Como alauitas descrevem o massacre?

Rihab Kamel, uma alauita do oeste da Síria, ficou escondida por dois dias no banheiro de casa. Ela dividiu o cômodo com a família enquanto homens armados que apoiam o novo governo buscavam membros da minoria religiosa, que seriam supostamente leais ao regime deposto de Assad.

"Apagamos as luzes e nos escondemos. Quando conseguimos fugir do nosso bairro, Al Qusur, vimos as ruas cheias de cadáveres.Que crime as crianças cometeram? Será que elas também apoiam o regime [derrubado]? A comunidade alauíta é inocente", defendeu a mulher de 35 anos, após fugir de Baniyas para uma região próxima à fronteira libanesa, onde foi acolhida por uma família cristã

"Mataram meu único vizinho, se tivesse esperado mais 5 minutos, também teria morrido". Um alauita opositor de Assad perdeu 3 parentes. Samir Haidar, 67, também vive Em Baniyas e escapou por pouco do massacre. Ele conseguiu fugir pouco antes da chegada dos homens armados, mas seus dois irmãos e seu sobrinho não tiveram a mesma sorte. O homem passou mais de 10 anos nas prisões do ex-ditador sírio, a quem ele e seus irmãos se opunham.

Eles reuniram todos os homens no telhado e atiraram neles. Todos morreram, inclusive meu irmão.
Samir Haidar, à AFP

"Recolheram corpos com escavadeiras e enterraram em valas comuns, até jogaram alguns no mar." Um morador da cidade de Jablé falou em anonimato no domingo (9) que estava há quatro dias sem sair de casa, sem comida ou água, por medo dos grupos armados. Dividindo espaço com mais 5 pessoas, ele disse que mais de 50 conhecidos morreram.
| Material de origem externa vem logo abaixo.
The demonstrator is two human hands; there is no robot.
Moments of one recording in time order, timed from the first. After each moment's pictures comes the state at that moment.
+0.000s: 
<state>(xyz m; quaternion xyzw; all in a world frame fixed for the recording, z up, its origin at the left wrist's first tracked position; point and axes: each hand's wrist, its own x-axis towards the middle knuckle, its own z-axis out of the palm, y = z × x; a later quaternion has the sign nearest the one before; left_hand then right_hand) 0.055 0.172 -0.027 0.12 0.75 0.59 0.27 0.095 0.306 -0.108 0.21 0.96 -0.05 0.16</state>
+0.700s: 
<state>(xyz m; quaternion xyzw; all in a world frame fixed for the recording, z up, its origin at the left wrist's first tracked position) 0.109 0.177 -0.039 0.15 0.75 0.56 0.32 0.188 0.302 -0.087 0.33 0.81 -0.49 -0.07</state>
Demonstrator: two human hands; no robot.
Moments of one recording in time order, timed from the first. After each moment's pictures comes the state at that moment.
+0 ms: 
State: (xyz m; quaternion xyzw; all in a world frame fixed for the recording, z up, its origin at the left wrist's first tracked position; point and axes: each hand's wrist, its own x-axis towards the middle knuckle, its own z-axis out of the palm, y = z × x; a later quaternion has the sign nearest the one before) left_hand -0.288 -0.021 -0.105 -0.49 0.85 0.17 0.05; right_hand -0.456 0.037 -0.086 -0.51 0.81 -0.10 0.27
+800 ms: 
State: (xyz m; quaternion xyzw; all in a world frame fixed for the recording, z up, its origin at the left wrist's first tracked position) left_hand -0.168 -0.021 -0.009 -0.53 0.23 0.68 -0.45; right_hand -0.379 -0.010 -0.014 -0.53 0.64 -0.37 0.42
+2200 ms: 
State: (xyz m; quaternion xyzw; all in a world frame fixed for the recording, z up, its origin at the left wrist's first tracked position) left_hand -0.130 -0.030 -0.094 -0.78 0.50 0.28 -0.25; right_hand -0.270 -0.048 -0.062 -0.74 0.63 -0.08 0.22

Somos seis pessoas na casa, com meus pais e meus irmãos. Não há eletricidade há quatro dias, não há água, não temos nada para comer e não nos atrevemos a sair.
Morador de Jablé, que pediu para não ser identificado

Após 14 anos de Guerra Civil na Síria, o novo conflito leva mais pessoas a planejar deixar o país. Jaafar Ali, um alauíta de 32 anos, disse que teve que fugir para o Líbano com seu irmão. "Acho que não voltarei para a Síria tão cedo. Queremos ser recebidos em um país seguro, onde não sejamos reprimidos como alauitas, ou queremos proteção internacional", declarou.

Como ataques começaram?

As violências começaram após um ataque na quinta-feira (6) por partidários do antigo regime de Assad. Os grupos resistentes teriam ido contra as forças de segurança na costa oeste da Síria, reduto da comunidade alauita, uma minoria muçulmana da qual o ex-presidente Bashar Al Assad é originário.

A intervenção de grupos aliados ao novo governo matou mais de 200 membros da luta armada, mas também deixaram um grande número de civis alauitas mortos. Segundo a AFP, essa é a pior onda de violência desde que a coalizão de rebeldes dominada por islamistas sunitas tomou o poder em 8 de dezembro.

Durante o governo de Assad — que substitui o pai e governou por 24 anos — os alauitas tiveram mais acesso a cargos públicos importantes, segundo estudo da União Europeia. Ainda assim, desde 2016, documentos de lideranças da minoria religiosa já apontavam um afastamento em relação ao ditador.

Professor destaca que é importante não generalizar posição da minoria religiosa em relação ao ex-presidente. "(...) Não é como se a minoria alauita fosse toda monolítica e todo mundo apoiasse o Assad", disse Leonardo Paz Neves, analista do Núcleo de Prospecção e Inteligência Internacional da FGV, ao UOL.

Na segunda-feira, após quatro dias de ataques, o Ministério da Defesa da Síria anunciou o fim da operação militar nos redutos alauitas. A decisão aconteceu após acusações de uma tentativa de limpeza étnica contra a minoria religiosa.